- Artist: Keith Haring
- Year: 1987
- Movement: Pop Art
- Dimensions: 2700 cm × 1300 cm (1,100 in × 510 in)
- Condition: Restored
- Location: Paris, France
- 48°50′43″N 2°18′56″E﻿ / ﻿48.84528°N 2.31556°E
- Owner: Necker-Enfants Malades Hospital

= Tower (Keith Haring) =

Mural by Keith Haring in Paris, France

Tower (French: Tour) is a mural by American artist Keith Haring executed in 1987. The mural covers the exterior of a preserved stairwell from the now demolished building of the Necker-Enfants Malades Hospital in Paris, France. It is one of two public murals in France by the artist.

== Description ==
The 88.5 foot-tall mural is composed of black line figures overlaid on bright-colored shapes. William Shank, former chief conservator of the San Francisco Museum of Modern Art, described the mural:His freehand design depicts a large pregnant woman, his signature crawling ‘radiant babies,’ and a handful of bouncing figures of adults interacting with children. All of the figures were applied in thick black lines, at close-range and without preliminary sketches, over free-form shapes of bright yellows, greens, blues and reds.

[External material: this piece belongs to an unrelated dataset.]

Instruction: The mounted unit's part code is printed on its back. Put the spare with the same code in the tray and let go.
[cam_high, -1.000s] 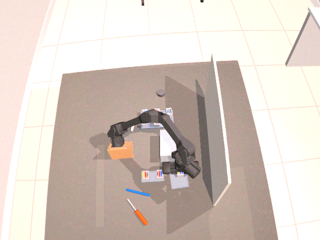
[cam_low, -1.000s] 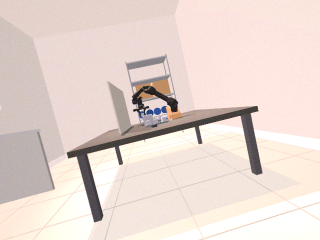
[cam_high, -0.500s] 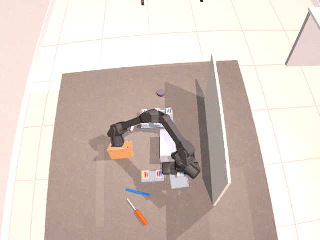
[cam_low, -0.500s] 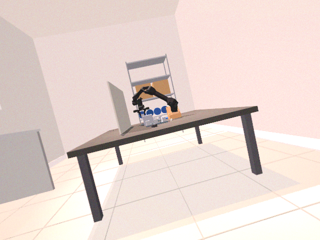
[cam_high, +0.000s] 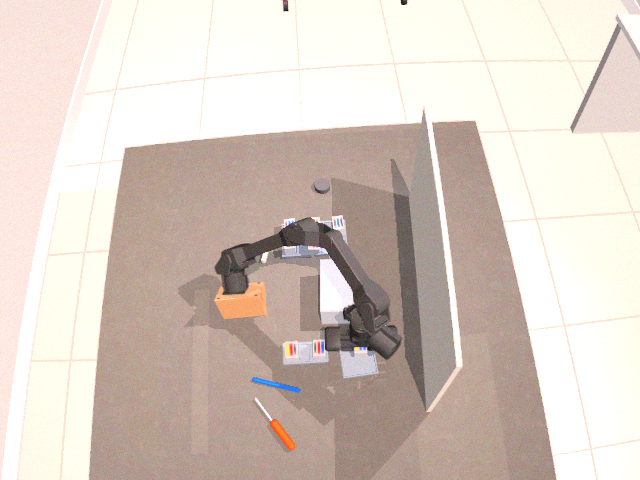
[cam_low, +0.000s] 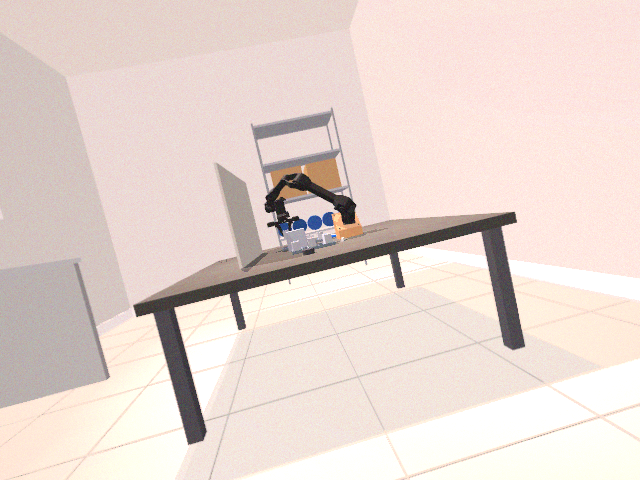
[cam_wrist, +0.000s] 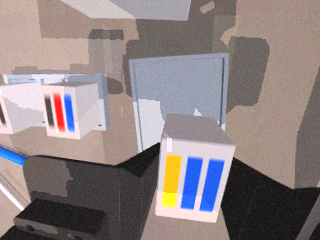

== Historical Information ==

=== Conception ===
Haring painted the mural while in Paris for the 10th anniversary exhibition of American artists at the Centre Pompidou. It covers the surface of what was once an exterior stairwell of the Necker-Enfants Malades Hospital. Haring had described the Necker hospital as the "ugly building" and wrote in his journal in 1987 that: “I made this painting to amuse the sick children in this hospital, now and in the future”.

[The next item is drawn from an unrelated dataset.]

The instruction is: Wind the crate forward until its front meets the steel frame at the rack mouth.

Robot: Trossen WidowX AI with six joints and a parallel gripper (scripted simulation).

It was painted with the assistance of Haring's then boyfriend and member of the House of Xtravaganza Juan Rivera. They completed the mural over the course of three days without the use of preparatory sketches, using a crane to suspend themselves from the top of the structure.

=== Restoration ===
Planning for a restoration of the mural began in 2011 as the stairwell and paint surface had become so derelict as to be condemned by the hospital's officials. Conservator William Shank described how: "iron armature was poking through the painted surface alarmingly in many key places, disrupting the visual harmony of the mural," and that "the black lines themselves had suffered from extreme seasonal changes in temperature, lifting and peeling away from the tower over about eighty percent of the surface".

Gallerist Jérôme de Noirmont led restoration efforts in collaboration with the Keith Haring Foundation. Funding was primarily provided by the Daniel and Nina Carasso Foundation and through a charity auction organized by Sotheby's. Restoration was undertaken by conservators Antonio Rava and William Shank, who had also restored Haring's 1989 mural Tuttomondo in Pisa, Italy.

By the time the Tower was fully restored in September 2017, the 1950s surgery center the stairwell had once attached to had been demolished and a new hospital building had been constructed. The mural now stands as a "totem" and centerpiece of the hospital gardens.